Brazilian Shrimp Stew: Vatapá
This is incredible. It's unlike any other dish we've ever cooked. A vibrant thick stew with it's roots in African cuisine it's now a favourite in the north east of Brazil. A creamy and nutty flavour with a slight kick from chilli, tang from the lime and a hearty shrimpy taste. Complete with our twist of pan fried prawns and seabass it's fit for anyone and everyone to enjoy.
- 50 g dried shrimp
- 1 shot palm oil
- 1 large onion
- 2 cloves garlic
- 1 red chilli
- 1 tin coconut milk
- 50 g cashew nuts
- 50 g shelled peanuts
- 2 slices stale bread
Soak the dried shrimp in warm water for 15 minutes, then drain and blend them to a paste in a small food processor.
Peel And Fry Ingredients
Peel and roughly chop the onion and garlic, then deseed and chop the chilli.
Fry all of these in a deep saucepan with a shot of oil for 5 minutes until softened.
Blitz the bread up into breadcrumbs.
Add Ingredients To Pan
Tip in both nuts, the shrimp paste, coconut milk, breadcrumbs and 500ml of water.
Heat to a simmer and bubble for 30 minutes.
Blend the sauce to a smooth but thick stew.
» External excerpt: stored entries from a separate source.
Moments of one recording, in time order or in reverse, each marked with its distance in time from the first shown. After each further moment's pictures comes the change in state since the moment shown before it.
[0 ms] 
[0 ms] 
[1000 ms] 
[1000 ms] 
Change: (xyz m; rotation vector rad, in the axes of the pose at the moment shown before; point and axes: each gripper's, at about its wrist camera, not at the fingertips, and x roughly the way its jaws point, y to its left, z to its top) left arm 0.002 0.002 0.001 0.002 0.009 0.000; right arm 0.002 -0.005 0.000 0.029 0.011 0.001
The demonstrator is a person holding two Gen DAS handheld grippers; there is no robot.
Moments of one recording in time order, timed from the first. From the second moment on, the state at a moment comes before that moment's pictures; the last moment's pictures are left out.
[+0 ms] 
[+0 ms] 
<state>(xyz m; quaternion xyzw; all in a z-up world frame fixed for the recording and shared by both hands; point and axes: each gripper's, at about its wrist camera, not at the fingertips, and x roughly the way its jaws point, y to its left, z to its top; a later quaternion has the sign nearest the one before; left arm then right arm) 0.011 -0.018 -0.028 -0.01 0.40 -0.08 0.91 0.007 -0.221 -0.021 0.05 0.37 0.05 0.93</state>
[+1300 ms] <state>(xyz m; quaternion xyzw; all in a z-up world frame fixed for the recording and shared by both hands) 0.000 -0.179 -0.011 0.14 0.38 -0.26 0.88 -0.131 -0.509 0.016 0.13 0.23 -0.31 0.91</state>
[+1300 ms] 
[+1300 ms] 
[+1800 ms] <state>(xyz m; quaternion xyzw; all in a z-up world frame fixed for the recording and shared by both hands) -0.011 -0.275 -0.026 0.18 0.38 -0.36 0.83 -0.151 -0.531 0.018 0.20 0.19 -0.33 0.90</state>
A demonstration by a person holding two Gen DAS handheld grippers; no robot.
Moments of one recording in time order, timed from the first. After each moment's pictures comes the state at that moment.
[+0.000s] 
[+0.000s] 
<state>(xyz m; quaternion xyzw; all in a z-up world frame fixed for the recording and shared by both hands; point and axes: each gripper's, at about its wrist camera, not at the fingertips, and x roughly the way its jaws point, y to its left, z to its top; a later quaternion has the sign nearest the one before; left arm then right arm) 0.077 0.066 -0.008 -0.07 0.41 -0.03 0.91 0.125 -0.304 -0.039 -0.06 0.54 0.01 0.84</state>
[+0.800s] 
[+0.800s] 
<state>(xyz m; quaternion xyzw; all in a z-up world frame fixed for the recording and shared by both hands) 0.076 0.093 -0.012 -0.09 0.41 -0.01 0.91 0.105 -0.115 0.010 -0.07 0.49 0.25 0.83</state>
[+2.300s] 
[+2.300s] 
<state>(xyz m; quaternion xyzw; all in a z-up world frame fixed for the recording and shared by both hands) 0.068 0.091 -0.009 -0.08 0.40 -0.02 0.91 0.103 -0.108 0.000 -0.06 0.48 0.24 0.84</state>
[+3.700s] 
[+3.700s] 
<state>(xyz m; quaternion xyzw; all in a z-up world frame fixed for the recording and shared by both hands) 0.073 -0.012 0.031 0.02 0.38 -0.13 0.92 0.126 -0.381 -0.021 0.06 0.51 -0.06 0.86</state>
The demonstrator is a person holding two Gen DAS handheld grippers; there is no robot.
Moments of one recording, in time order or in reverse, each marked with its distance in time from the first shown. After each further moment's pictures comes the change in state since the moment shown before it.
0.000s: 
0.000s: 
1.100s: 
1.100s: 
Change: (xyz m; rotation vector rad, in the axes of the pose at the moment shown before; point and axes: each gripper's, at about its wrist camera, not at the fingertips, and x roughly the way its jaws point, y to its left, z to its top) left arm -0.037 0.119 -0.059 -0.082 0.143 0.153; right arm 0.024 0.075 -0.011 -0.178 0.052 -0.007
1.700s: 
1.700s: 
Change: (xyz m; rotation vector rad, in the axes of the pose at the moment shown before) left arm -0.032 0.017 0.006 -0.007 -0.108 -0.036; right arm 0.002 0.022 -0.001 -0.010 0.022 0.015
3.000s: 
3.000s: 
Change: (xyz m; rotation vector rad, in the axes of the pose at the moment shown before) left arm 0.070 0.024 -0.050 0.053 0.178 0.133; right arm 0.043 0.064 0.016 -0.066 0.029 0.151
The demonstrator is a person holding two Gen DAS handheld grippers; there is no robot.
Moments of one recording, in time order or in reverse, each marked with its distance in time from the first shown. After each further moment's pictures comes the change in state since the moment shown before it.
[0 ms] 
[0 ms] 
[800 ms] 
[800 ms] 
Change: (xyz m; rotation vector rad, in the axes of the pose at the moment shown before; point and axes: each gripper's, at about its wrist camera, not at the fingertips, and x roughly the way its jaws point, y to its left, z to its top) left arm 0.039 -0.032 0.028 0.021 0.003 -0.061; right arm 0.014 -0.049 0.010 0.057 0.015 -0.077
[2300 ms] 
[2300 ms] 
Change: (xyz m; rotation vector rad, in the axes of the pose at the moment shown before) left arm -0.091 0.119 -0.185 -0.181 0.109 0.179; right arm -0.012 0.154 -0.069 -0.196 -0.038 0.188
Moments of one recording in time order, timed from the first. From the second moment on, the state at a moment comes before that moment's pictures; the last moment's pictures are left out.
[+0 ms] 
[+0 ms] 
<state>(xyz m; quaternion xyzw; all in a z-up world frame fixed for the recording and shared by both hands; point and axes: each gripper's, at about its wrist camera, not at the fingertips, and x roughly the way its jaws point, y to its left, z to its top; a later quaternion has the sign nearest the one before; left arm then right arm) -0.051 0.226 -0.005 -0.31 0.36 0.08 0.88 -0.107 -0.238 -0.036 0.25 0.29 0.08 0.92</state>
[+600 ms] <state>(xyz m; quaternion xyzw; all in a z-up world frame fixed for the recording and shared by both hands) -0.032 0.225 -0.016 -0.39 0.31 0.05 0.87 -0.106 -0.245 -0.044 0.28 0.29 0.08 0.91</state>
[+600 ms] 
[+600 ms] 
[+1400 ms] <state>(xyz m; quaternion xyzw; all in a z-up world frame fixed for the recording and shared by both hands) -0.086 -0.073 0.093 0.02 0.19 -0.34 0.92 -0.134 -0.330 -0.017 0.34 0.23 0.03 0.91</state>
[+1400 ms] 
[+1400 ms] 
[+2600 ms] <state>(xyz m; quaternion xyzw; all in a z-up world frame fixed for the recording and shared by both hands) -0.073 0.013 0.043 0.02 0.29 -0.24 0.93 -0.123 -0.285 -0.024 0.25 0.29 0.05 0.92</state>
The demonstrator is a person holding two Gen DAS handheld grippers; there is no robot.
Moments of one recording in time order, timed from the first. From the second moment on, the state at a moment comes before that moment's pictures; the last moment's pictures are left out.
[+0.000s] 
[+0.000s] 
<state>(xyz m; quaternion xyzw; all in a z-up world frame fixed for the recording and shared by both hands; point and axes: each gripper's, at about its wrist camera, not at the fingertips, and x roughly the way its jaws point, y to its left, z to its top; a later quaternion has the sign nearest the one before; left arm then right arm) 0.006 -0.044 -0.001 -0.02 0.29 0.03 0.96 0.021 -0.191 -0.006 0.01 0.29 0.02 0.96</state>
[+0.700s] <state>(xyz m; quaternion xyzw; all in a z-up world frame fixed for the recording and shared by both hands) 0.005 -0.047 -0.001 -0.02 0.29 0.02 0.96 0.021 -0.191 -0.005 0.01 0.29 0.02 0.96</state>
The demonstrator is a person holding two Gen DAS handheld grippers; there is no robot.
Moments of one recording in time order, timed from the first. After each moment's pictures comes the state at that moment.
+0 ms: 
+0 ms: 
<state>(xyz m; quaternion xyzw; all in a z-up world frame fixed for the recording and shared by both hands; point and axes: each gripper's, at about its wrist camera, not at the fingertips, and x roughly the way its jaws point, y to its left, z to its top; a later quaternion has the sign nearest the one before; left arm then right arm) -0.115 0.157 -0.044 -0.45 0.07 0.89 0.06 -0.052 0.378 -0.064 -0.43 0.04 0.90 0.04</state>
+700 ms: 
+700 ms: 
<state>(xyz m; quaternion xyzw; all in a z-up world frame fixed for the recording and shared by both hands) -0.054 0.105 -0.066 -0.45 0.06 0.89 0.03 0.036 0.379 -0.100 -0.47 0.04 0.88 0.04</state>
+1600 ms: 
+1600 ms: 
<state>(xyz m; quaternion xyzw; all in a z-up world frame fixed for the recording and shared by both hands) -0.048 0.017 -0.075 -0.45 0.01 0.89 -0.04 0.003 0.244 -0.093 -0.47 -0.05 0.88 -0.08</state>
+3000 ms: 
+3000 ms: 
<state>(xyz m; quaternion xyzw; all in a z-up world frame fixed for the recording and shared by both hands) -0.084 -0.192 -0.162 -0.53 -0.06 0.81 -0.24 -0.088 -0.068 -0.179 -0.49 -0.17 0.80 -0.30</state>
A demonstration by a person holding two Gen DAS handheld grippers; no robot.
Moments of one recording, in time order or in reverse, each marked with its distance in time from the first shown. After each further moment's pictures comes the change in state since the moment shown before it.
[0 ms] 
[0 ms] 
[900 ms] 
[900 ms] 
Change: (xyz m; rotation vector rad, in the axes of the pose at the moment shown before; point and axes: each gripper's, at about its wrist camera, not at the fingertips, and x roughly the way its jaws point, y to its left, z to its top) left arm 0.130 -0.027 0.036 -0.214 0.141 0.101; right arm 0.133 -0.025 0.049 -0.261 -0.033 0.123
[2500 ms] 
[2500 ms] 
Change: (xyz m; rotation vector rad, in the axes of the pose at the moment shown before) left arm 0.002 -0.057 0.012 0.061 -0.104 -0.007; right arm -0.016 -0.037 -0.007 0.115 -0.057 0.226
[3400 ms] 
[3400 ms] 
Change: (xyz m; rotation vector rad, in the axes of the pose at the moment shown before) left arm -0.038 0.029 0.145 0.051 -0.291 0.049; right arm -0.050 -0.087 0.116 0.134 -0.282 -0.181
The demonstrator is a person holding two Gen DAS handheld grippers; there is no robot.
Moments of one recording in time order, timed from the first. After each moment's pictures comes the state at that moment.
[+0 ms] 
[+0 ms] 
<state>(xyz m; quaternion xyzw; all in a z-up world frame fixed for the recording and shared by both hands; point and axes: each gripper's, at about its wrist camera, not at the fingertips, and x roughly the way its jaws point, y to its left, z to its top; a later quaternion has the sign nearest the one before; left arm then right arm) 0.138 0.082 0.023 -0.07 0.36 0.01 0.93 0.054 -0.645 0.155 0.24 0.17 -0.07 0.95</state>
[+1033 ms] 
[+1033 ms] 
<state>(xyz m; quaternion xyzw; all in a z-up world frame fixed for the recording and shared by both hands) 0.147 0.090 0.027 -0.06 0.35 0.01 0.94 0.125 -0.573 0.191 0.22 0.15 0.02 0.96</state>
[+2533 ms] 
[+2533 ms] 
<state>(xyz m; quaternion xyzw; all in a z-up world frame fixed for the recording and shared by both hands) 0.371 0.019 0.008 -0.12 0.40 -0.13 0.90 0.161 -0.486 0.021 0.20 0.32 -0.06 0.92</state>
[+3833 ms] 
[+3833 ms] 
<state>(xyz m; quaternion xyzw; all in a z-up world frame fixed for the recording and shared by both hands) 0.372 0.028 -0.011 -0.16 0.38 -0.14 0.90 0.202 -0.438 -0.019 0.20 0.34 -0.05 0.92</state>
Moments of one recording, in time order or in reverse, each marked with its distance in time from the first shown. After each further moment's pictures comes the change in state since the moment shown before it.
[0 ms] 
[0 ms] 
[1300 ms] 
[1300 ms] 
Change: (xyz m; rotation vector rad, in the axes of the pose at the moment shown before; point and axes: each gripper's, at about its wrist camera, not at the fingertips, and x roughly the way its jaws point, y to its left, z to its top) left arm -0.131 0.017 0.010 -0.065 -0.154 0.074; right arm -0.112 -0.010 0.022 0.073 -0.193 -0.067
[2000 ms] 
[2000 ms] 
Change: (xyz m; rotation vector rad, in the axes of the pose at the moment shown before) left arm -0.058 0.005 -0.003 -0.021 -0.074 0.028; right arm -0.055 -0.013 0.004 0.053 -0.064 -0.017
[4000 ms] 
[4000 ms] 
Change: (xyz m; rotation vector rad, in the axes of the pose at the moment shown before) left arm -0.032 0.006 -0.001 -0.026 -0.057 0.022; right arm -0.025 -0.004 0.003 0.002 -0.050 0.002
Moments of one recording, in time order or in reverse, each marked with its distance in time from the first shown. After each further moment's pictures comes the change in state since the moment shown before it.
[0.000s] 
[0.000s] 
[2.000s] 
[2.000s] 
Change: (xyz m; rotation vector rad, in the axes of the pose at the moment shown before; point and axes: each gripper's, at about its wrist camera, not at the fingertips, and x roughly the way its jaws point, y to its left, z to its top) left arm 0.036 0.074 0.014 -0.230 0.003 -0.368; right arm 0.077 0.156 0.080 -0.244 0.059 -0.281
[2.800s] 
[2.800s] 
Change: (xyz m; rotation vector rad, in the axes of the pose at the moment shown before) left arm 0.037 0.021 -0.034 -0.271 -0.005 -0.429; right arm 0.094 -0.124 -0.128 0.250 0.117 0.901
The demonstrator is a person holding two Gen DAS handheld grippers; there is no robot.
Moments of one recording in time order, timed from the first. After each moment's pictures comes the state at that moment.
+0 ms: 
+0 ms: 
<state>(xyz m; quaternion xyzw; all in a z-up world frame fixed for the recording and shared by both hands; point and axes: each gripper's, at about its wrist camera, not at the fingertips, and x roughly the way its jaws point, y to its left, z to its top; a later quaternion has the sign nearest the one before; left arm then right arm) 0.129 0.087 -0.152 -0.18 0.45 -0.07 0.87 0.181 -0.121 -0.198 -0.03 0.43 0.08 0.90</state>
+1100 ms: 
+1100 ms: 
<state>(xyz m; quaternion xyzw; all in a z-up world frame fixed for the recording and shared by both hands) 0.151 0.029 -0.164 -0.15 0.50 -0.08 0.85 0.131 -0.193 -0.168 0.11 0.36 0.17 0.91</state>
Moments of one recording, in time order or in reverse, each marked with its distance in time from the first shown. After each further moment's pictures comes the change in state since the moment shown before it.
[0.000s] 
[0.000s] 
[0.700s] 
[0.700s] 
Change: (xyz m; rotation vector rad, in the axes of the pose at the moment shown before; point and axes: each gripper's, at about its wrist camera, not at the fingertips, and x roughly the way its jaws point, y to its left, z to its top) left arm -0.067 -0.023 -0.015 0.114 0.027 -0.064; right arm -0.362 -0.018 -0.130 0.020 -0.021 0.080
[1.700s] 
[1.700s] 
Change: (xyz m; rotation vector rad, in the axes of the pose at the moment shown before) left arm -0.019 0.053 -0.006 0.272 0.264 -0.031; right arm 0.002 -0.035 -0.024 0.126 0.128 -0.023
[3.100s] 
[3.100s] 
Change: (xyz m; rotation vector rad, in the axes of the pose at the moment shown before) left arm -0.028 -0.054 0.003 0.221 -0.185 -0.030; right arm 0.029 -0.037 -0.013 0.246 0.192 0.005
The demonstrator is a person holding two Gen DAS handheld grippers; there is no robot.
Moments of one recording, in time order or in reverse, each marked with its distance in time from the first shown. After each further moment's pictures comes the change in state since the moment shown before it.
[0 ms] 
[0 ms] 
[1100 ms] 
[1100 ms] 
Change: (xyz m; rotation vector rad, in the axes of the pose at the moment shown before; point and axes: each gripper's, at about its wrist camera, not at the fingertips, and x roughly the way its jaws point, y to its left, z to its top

Trim the seabass to neat portions, keeping the skin on and season with salt and pepper.
Pan fry in palm oil until the seabass skin is golden then turn them over and squeeze over a little lime juice.
Fry the prawns alongside the fish for a minute before serving with the stew and seabass.
Squeeze over more lime juice, garnish with freshly picked coriander leaves, sliced red chilli and ample steaming rice beside.